My program is using CSLA 2.1.4
I have a class TaskTimeSpanList Inherits BusinessListBase(Of TaskTimeSpanList, TaskTimeSpan)
When timer form returns new TaskTimeSpanList, I add it's items to the parent object list:
For Each ts As TaskTimeSpan In frm.TimeSpans
SelectedTask.TaskTimeSpans.Add(ts.Clone)
Next
Add method is not overridden in TaskTimeSpanList class.
Mostly it works well, but sometimes a strange thing happens: I can see all the added items in the databound datagridview, but "for each item in me" cycle "ignores" these items. As a consequence the program can neither save new items nor calculate the total length (For each cycle is used in both cases).
Could anyone give me any ideas why and how it may be happening?
When you say "timer form" do you mean some async timer event is being used?
CSLA .NET is not threadsafe - and actually .NET collections aren't threadsafe in general. So if you somehow have an async task modifying a collection from a background thread you should expect all sorts of nasty issues.

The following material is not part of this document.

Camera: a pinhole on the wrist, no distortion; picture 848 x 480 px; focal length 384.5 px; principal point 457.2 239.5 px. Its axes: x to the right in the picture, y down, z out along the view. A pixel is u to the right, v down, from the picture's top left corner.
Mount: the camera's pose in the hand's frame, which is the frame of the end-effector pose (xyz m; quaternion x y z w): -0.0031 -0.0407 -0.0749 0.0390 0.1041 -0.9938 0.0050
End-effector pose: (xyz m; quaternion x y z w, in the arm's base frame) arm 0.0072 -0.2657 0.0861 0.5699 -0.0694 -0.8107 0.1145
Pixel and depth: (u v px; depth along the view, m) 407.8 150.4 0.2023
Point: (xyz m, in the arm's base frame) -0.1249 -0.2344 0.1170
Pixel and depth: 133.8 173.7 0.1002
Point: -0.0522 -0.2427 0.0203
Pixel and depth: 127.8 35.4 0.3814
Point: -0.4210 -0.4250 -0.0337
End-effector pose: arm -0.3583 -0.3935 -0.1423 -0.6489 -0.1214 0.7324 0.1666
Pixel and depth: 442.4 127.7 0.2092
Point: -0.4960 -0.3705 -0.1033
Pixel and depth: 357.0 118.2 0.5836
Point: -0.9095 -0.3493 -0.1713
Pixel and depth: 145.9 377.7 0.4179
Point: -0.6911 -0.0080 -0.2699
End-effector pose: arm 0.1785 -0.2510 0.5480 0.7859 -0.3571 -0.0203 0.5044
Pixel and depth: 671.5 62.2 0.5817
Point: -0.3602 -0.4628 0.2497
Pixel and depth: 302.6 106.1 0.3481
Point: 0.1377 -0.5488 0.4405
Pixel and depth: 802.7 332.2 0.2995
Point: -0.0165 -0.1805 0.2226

No. My program is winforms based. I have one form with a TaskList object that is bound to a datagridview. Once a user selects a task in the datagridview and presses a start timer button, a timer form is shown in a dialog mode. User can start/pause timer (winforms component) many times and all time spans are stored in a TimeSpanList object within timer form. When the timer form is closed, it passes the created TimeSpanList object to the form with TaskList object. Then I need to add all the TimeSpan items from the TimeSpanList returned by timer form to the TimeSpanList stored in the selected Task object.
Dim frm As New F_Timer
frm.ShowDialog()
For Each ts As TaskTimeSpan In frm.TimeSpans
SelectedTask.TaskTimeSpans.Add(ts.Clone)
Next
In that case it is most likely the case that you somehow have two instances of your collection. The one bound to the UI gets the new items, but you have some other instance that doesn't have them, and that's where your foreach loops are running.
I mean ultimately the items are either in the collection or they aren't right? :)
If you look at a collection and see the items, and then look at a collection and don't see the items, and there's no async stuff involved, the possibilities are limited.
"I mean ultimately the items are either in the collection or they aren't right?"
I thought so, but now I see a situation when items are and are not in the same collection simultaneously :)
Basicaly I'm adding items from one TimeSpanList to another.
In databound datagridview I have an object with the following hierarchy: TaskList -> Task -> TimeSpanList
One Task object per one datagridviewrow. TimeSpanList within Task is not shown in a datagridviewrow, but could be viewed in separate form by selecting task and pressing a show time spans button.
So when I add TimeSpan items, I add them to the TaskList.Task.TimeSpanList. When I look at TaskList.Task.TimeSpanList, I look at the very same list. All items are present. But when I make a breakpoint in subtotal function with for each cycle they are not there anymore. Moreover it only happens sometimes (rarely) and I see no explanation why. It seems random.
My ideas for the moment: maybe children of the first collection does not change their parent (list) when I add them to another list?
Maybe it has something to do with the Clone part in SelectedTask.TaskTimeSpans.Add(ts.Clone)?
BLB is just a subclass of BindingList(Of T). The collection itself isn't a CSLA thing, it is a .NET thing.
In other words, things like the Parent reference are immaterial for the purpose of whether the item is in the collection or not. Either the collection contains the item or it doesn't.
(that's not to say that other things might not break if Parent was wrong - just that basic .NET features like foreach shouldn't be)
If I were in your position, I'd use the debugger to walk through the loop where you add the items to the collection, and watch the collection's Count property go up.
Or put code immediately following the addition of the items to check the Count property and then do a foreach to create your own count and compare them.
Basically confirm that the items were actually added to the collection immediately after you think you added them.
But ultimately the thing is that BLB doesn't manage the list of items - it is the .NET BindingList(Of T) that actually contains the items. BLB might throw exceptions to prevent items from being added, but it won't make them mystically disappear :)
The problem is that this mystical behavior only happens sometimes (randomly?). I cannot reproduce it intentionally. It takes me a day of random playing with the TaskList to encounter that.
P.S. Thanks for a nice framework anyway
This is why my first instinct was to suspect a threading issue, as those are often sporadic.
If you can't reproduce the issue in a test I'm not sure what you can do. In cases like these I try to replicate the problem in a simpler situation, typically using automated testing (nunit, mstest, etc) to make the test running easier.